Current Xcode project for EPUB3Processor generates a static library named libEPUB3Processor.a. Link to this library in your client code or simply include and compile the code in your project.


// returns the parsers internal, top-level json object containing epub metadata,
// manifest, and spine information.
const char* getMainJsonObjectAsString();

// returns a structure containing the file count and array of files
struct FilesInZipCount
listFilesInEpub(const char* epubFilePath);

// completely validates the semantical structure of an EPUB, creates an
// internal json object representing the epub metadata, manifest, and
// spine information. Optionally writes content documents to fileSystemRootDir
// if writeToDisk == 1
uint validateOCF3(const char* epubFilePath,
              	   const char* fileSystemRootDir,
              	   int writeToDisk);
// cleans up internal data structure memory used during the listing and validation
// phases of processing an EPUB
void cleanUpMemory();

// debug method for recursively printing XML nodes to output.
void print_xpath_nodes(xmlNodeSetPtr nodes, FILE* output);

Look at main.c in CmdLineOCFTester for usage example. The first argument is the full path to the .epub file to process. The second argument is full path to a read-write accessible file path where the EPUB content documents are written.

$ ./CmdLineOCFTester "/Users/bbuck/Documents/Medallion/Projects/CmdLineOCFTester/CmdLineOCFTester/Resources/9780316000000_MobyDick_r5.epub" /Users/bbuck/EPUB_STAGE/

note trailing slash "/" on second command line argument "/Users/bbuck/EPUB_STAGE/" Bug if not present.

Client application is responsible for deleting contents of directory specified in fileSystemRootDir argument to validateOCF3 (if writeToDisk == 1) once caller is done with publication content documents. If not delete contents, subsequent calls with different EPUB (as specified in epubFilePath) will not write files of same name. Recommendation is to delete contents prior to processing another EPUB. Also note value supplied to fileSystemRootDir must be a directory read-writeable (umask 0755) by user of process running calling code.
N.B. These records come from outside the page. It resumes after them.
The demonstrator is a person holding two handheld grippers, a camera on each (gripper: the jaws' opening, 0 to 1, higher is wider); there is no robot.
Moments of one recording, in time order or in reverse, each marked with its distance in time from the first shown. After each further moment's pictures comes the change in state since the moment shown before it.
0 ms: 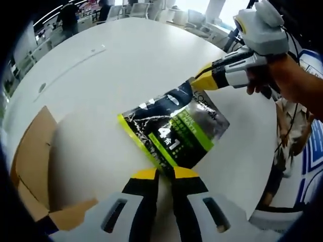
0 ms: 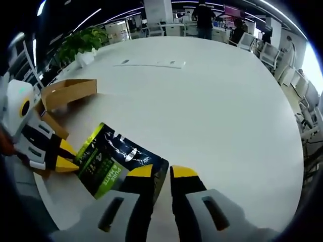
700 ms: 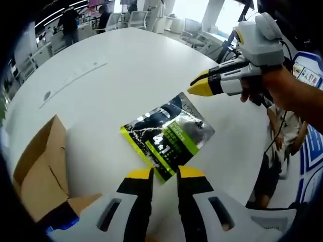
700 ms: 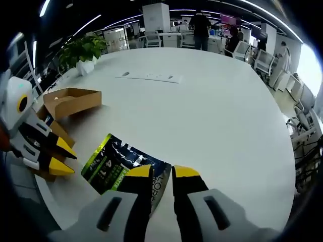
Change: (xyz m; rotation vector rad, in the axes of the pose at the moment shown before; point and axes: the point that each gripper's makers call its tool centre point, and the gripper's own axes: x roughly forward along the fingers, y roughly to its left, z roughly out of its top) left arm -0.052 -0.012 0.017 0.015 -0.099 -0.026; right arm -0.039 0.015 0.022 -0.003 -0.093 -0.036
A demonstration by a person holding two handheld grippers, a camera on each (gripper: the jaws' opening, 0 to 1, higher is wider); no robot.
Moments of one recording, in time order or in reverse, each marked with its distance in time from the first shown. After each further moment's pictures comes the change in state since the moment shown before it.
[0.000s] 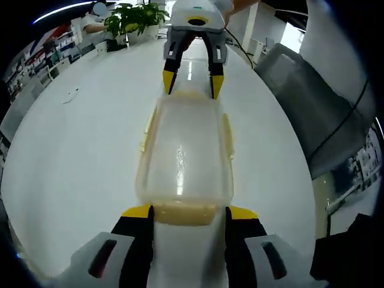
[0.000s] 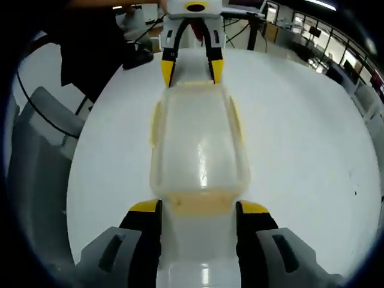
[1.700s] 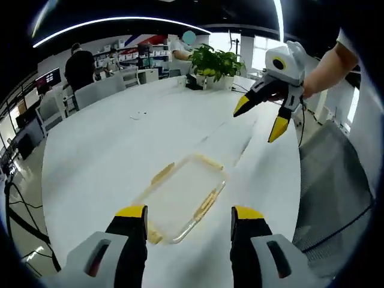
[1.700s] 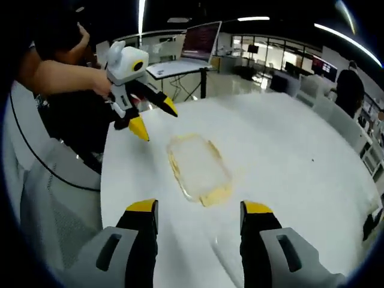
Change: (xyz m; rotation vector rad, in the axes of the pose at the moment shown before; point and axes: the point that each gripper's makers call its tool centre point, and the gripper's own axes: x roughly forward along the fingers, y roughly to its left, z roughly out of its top) left arm -0.051 -0.044 0.068 -0.408 -0.303 0.422; right arm -0.100 0.048 0.017 0.251 -0.316 -0.246
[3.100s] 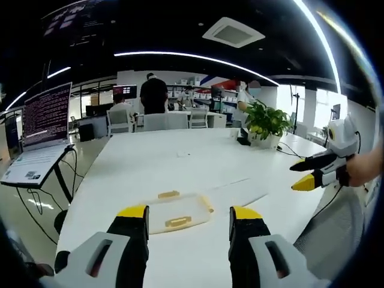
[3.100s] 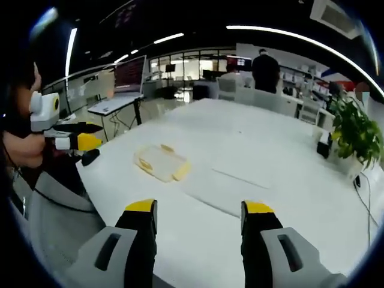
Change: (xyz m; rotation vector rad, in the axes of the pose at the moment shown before) left arm -0.074 -0.080 0.037 -0.325 -0.356 0.504; right arm -0.120 0.029 -0.053 0.378 -0.186 -0.461
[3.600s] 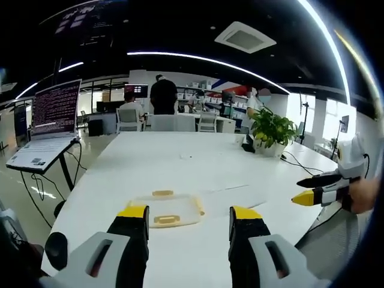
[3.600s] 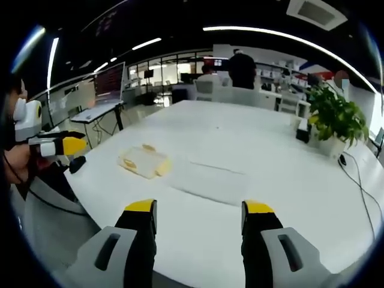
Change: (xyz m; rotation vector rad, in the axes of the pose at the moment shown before) left arm -0.012 -0.025 0.001 -0.090 -0.035 0.087; right arm -0.028 -0.022 -0.027 0.106 -0.041 -0.156
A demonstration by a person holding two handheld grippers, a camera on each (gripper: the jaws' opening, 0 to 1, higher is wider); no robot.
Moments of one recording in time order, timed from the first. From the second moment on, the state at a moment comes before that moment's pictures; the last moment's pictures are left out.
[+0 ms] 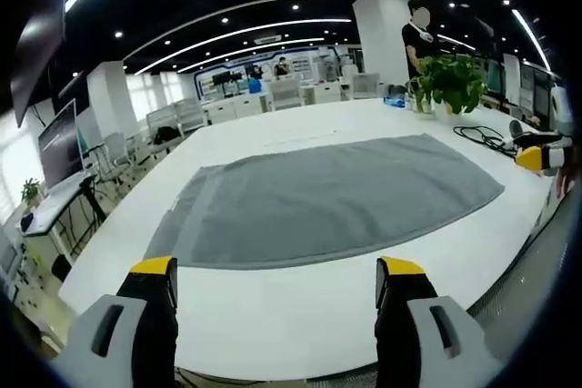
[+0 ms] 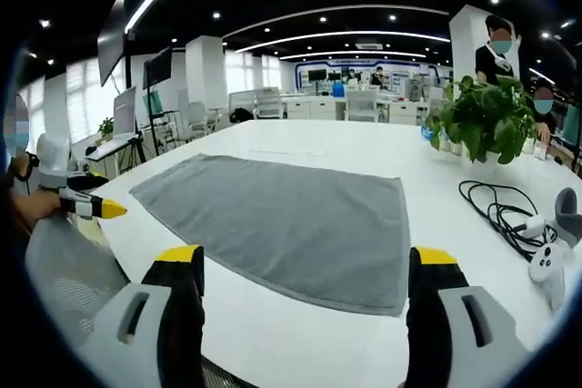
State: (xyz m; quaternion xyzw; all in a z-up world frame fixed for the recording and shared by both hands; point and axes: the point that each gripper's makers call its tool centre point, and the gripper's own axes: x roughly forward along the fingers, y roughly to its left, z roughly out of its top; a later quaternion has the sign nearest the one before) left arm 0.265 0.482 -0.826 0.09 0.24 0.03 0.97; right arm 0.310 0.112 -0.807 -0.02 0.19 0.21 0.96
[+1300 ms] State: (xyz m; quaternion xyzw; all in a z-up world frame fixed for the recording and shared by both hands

###Open Source Contribution EPUB3Processor was written by Medallion Media Group, for the purpose of supporting EPUB in their TREEbook product. To show support for the open source community and IDPF support effort on the Readium project, Medallion is contributing the processor so others can benefit from its usage. EPUB3Processor is free to use and distribute both for personal, academic, and commercial use. It may be modified and changed at will so long as the original license is intact. See License and Distribution below.

###Known Issues EPUB3Processor has been tested using several non-DRM EPUBs available on Project Gutenberg, epubBooks, Medallion Press, and the supplied Moby Dick EPUB 3 example on IDPF.

Here are some known issues:

  1. Certain metadata may not be processed correctly or may be skipped from the validation and adding to json object. Checks for both EPUB 2.x and 3 metadata are present but more works needs done for robustness.
  2. A few small memory leaks are currently being fixed.
  3. Does not process an NCX only spine data in the OPF.
  4. Validator will loop on all rootfiles specified in contents but has not been fully tested with EPUBS having multiple renditions.
  5. More I'm sure but we will track on GitHub.

###Licensing and Distribution EPUB3Processor is distributed under the MIT license. See LICENSE-MIT in distribution for details. Essentially, you are free to use, modify and redistribute this code for personal or commercial use.

###Roadmap See the projects Wiki on GitHub for future direction of EPUB3Processor.